Like so many girls held in juvenile detention centers, Gynnya was struggling with challenges at home and lived in a foster care group home. She was held in custody because she allegedly hit her mother while she was home on a visit from foster care, not because she posed a risk to public safety. The decision to place Gynnya in custody in the first place was a failure to attend appropriately to the ways that girls struggle with trauma and family violence and, instead, to punish her by putting her in an unsafe environment.
The Vera Institute of Justice’s Center on Youth Justice takes an approach to juvenile justice reform that holds race and gender at the center of efforts to keep youth out of the justice system—boys, girls, LGBT and gender-nonconforming youth, all kids. Despite the field’s success in cutting the number of youth in custody in half over the last 15 years, the majority of girls who enter the juvenile justice system are still like Gynnya, detained for low-level offenses that pose no risk to public safety. Although these are the very types of offenses targeted by reform efforts, the benefits of reform haven’t always trickled down to girls.

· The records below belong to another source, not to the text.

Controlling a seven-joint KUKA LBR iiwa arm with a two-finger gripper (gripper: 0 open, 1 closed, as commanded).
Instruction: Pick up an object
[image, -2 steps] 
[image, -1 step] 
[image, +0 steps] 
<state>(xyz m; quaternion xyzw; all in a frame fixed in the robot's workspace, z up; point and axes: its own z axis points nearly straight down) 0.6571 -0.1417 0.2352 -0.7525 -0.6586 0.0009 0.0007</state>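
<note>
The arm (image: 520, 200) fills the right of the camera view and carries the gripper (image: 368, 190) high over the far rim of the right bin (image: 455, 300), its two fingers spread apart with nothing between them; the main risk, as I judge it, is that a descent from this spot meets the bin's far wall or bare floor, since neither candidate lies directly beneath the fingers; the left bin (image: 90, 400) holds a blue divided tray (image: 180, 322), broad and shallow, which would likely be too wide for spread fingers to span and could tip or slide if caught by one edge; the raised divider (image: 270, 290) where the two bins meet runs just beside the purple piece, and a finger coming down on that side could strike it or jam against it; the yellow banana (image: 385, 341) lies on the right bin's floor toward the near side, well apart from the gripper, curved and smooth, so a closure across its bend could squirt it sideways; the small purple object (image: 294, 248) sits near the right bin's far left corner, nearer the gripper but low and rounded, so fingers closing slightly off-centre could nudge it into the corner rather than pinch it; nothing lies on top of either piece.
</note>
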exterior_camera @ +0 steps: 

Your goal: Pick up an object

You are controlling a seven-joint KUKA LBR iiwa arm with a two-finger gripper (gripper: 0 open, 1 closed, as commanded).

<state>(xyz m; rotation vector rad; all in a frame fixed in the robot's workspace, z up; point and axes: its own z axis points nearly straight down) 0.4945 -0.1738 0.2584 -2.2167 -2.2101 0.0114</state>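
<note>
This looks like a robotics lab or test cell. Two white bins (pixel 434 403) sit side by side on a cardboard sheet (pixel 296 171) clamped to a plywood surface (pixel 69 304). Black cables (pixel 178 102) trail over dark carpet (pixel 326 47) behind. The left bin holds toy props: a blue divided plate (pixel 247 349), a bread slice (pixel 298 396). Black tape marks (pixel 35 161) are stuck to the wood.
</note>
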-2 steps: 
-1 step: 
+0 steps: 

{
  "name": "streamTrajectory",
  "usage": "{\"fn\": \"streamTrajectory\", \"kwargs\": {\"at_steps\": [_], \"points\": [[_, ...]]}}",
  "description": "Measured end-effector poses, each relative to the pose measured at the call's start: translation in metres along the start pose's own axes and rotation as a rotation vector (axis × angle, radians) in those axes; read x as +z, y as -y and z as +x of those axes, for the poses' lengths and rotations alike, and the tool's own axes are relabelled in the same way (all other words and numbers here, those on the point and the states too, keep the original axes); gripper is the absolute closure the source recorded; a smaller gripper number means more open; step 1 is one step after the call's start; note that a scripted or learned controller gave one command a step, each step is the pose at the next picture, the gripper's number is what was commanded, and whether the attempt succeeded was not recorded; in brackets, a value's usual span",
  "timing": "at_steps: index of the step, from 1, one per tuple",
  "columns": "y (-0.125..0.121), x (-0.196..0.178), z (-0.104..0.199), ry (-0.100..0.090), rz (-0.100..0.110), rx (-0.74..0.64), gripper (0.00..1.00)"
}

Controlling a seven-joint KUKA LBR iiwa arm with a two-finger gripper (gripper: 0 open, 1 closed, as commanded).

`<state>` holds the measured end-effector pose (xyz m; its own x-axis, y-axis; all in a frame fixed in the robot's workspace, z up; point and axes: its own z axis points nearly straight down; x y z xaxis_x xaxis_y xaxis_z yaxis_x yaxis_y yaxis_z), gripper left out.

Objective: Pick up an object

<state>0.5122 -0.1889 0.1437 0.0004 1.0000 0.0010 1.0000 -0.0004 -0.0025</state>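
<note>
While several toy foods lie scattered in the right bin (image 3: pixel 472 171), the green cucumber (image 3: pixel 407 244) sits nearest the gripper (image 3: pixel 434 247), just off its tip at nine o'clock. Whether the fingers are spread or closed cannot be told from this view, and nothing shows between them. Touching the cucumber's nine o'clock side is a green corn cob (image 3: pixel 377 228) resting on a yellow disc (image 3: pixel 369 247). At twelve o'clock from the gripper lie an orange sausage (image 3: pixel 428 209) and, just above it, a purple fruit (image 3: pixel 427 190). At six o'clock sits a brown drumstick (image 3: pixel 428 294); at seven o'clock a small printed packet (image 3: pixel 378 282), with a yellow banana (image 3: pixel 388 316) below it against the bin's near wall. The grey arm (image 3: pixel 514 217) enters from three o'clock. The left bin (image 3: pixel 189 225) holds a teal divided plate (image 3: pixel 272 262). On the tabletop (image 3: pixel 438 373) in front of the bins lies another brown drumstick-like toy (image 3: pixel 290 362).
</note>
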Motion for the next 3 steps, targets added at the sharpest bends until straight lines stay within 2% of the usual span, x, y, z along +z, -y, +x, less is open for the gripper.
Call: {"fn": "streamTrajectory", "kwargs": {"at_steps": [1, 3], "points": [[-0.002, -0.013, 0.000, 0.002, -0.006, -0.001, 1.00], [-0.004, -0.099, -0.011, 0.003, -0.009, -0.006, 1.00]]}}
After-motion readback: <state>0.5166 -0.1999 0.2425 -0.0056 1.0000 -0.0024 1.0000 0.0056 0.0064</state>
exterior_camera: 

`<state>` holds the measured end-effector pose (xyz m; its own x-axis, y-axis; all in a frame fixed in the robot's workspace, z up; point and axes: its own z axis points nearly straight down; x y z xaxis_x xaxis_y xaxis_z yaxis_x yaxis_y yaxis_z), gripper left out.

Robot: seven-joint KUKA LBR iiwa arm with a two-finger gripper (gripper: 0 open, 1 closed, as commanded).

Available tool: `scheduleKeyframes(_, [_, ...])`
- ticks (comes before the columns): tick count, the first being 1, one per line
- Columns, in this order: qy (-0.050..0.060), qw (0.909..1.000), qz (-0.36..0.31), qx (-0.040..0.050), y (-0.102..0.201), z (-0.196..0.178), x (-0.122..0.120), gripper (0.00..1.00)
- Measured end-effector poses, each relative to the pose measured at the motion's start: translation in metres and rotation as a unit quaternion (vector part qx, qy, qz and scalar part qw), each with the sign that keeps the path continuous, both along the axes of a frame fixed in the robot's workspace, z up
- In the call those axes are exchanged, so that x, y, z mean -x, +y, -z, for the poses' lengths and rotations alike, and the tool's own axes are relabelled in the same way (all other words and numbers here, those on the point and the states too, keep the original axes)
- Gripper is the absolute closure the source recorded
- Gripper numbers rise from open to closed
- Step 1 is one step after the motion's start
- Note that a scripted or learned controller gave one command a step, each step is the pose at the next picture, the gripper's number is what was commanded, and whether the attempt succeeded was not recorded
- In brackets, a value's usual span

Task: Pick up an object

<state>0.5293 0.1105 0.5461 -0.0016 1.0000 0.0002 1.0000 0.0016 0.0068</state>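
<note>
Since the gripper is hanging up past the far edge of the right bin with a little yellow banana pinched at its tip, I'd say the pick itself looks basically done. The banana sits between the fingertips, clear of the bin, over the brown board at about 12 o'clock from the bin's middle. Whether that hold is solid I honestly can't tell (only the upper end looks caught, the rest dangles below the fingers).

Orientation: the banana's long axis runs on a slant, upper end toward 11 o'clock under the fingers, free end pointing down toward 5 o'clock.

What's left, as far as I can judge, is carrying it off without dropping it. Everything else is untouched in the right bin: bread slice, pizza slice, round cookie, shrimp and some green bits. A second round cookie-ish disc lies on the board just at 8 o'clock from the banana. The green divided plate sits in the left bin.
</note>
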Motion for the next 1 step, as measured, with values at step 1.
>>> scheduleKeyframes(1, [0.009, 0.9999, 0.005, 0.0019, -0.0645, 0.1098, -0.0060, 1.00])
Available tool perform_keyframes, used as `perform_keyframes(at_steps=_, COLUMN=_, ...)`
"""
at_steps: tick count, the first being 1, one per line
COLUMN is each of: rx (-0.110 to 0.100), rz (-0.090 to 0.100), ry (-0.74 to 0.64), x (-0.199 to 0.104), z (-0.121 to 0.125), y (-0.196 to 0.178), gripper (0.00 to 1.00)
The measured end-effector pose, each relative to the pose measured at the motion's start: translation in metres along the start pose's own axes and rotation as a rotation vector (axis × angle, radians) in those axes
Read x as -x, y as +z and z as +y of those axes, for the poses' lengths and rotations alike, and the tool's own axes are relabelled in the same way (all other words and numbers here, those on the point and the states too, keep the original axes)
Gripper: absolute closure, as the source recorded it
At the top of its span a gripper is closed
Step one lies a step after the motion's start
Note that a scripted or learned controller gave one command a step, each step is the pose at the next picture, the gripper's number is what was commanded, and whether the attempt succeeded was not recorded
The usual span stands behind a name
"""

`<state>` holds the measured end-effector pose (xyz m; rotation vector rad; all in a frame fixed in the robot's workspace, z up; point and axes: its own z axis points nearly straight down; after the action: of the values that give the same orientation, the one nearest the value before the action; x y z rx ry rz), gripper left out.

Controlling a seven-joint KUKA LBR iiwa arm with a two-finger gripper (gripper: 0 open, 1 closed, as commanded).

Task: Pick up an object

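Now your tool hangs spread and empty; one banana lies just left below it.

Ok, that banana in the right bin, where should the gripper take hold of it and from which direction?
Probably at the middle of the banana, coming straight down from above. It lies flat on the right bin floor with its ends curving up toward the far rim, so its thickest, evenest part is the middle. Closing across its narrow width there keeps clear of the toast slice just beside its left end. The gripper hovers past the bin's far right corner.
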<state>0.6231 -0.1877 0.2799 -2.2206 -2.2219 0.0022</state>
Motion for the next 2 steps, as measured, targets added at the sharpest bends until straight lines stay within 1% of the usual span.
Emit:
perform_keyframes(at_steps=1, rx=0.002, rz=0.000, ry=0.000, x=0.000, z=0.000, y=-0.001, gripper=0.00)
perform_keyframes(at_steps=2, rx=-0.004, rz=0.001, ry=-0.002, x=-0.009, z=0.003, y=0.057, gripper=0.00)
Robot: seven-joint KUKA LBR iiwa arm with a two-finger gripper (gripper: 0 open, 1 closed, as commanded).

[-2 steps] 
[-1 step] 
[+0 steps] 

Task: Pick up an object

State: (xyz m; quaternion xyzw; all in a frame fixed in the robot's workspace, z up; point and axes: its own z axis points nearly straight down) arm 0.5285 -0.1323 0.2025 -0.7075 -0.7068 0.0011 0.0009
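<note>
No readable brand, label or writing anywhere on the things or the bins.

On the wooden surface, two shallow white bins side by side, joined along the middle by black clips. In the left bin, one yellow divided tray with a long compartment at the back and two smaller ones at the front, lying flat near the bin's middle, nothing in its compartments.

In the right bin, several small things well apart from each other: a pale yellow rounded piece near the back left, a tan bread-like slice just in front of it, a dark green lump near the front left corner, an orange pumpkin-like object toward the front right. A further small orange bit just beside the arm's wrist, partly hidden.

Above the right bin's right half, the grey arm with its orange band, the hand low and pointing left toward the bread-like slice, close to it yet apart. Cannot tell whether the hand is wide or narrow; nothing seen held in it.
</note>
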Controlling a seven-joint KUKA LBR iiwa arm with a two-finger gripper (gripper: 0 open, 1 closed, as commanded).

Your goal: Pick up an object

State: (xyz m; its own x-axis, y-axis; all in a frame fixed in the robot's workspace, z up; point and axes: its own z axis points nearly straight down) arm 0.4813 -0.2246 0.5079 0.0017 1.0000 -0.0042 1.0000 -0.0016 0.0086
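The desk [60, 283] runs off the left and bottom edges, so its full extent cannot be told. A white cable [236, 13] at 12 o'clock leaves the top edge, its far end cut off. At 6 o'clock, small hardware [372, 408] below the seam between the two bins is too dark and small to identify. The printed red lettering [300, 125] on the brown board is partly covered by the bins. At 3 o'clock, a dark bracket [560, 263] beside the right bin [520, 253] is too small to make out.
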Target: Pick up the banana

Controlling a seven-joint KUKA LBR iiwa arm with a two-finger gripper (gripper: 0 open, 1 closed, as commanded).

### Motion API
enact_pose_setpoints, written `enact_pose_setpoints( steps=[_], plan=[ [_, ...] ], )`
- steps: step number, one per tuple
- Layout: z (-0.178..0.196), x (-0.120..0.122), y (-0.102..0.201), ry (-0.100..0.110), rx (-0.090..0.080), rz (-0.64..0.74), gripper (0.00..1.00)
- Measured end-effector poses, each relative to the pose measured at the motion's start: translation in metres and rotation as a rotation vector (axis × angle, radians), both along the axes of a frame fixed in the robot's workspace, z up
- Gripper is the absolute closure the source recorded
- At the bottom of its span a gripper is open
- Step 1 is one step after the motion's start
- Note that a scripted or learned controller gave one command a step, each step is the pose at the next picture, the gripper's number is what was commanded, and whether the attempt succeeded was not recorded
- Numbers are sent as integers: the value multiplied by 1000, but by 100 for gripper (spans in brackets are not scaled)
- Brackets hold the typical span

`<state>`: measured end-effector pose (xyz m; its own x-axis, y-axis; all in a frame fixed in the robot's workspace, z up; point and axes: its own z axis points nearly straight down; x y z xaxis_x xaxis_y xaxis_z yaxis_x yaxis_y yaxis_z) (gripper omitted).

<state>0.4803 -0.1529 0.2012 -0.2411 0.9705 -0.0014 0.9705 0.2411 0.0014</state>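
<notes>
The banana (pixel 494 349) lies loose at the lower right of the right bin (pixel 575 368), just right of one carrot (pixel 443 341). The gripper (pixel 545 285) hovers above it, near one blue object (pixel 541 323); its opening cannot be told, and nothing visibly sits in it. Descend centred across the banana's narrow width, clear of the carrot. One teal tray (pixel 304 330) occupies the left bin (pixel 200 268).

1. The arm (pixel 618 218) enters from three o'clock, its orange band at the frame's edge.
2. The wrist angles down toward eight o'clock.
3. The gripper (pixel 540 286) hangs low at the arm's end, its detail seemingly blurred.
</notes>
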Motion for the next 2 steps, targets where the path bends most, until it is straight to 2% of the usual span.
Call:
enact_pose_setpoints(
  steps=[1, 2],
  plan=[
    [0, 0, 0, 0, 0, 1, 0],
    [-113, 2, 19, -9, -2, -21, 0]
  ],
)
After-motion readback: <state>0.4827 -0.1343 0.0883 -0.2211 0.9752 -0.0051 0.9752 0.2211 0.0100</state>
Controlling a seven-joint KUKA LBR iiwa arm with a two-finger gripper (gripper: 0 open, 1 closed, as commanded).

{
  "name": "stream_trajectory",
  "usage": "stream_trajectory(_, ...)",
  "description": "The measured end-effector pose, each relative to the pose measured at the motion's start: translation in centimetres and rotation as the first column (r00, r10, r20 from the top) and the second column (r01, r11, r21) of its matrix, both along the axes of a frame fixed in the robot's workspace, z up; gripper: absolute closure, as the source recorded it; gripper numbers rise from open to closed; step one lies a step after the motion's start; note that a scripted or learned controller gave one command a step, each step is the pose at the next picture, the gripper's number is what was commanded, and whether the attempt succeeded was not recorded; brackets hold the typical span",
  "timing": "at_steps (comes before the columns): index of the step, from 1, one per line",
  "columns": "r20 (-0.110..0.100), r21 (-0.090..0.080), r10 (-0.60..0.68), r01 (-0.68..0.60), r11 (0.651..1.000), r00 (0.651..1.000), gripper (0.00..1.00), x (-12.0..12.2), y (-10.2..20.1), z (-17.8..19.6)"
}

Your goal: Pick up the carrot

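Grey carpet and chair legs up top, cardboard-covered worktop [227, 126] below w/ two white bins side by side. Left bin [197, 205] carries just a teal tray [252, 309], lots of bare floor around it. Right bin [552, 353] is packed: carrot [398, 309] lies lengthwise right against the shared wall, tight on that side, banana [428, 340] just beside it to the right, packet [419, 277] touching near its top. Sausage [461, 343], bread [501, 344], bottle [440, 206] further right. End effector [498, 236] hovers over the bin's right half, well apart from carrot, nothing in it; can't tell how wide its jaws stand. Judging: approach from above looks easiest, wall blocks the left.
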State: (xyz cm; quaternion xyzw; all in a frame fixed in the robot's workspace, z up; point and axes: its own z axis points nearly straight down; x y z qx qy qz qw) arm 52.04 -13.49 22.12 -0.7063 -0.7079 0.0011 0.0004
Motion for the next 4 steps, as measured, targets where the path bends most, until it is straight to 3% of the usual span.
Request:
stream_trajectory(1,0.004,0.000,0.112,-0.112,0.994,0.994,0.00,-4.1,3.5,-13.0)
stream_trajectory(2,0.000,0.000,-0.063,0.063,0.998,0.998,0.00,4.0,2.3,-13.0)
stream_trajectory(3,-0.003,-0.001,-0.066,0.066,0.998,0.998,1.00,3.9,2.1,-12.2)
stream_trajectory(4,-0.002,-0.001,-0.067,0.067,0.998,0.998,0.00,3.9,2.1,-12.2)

Vera’s work to End Girls’ Incarceration seeks to realize justice for kids who have been systematically left behind in a field that for so long has focused almost exclusively on the incarceration of boys. It is long past time to make space for girls’ voices and stories—in conversations, in data analysis, in reform strategies. It is long past time to stop locking girls up in facilities that do more harm than good in addressing misbehavior and, instead, to make space for girls’ healing and growth. It’s long past time to make space for girls in our mission to promote equity for all kids.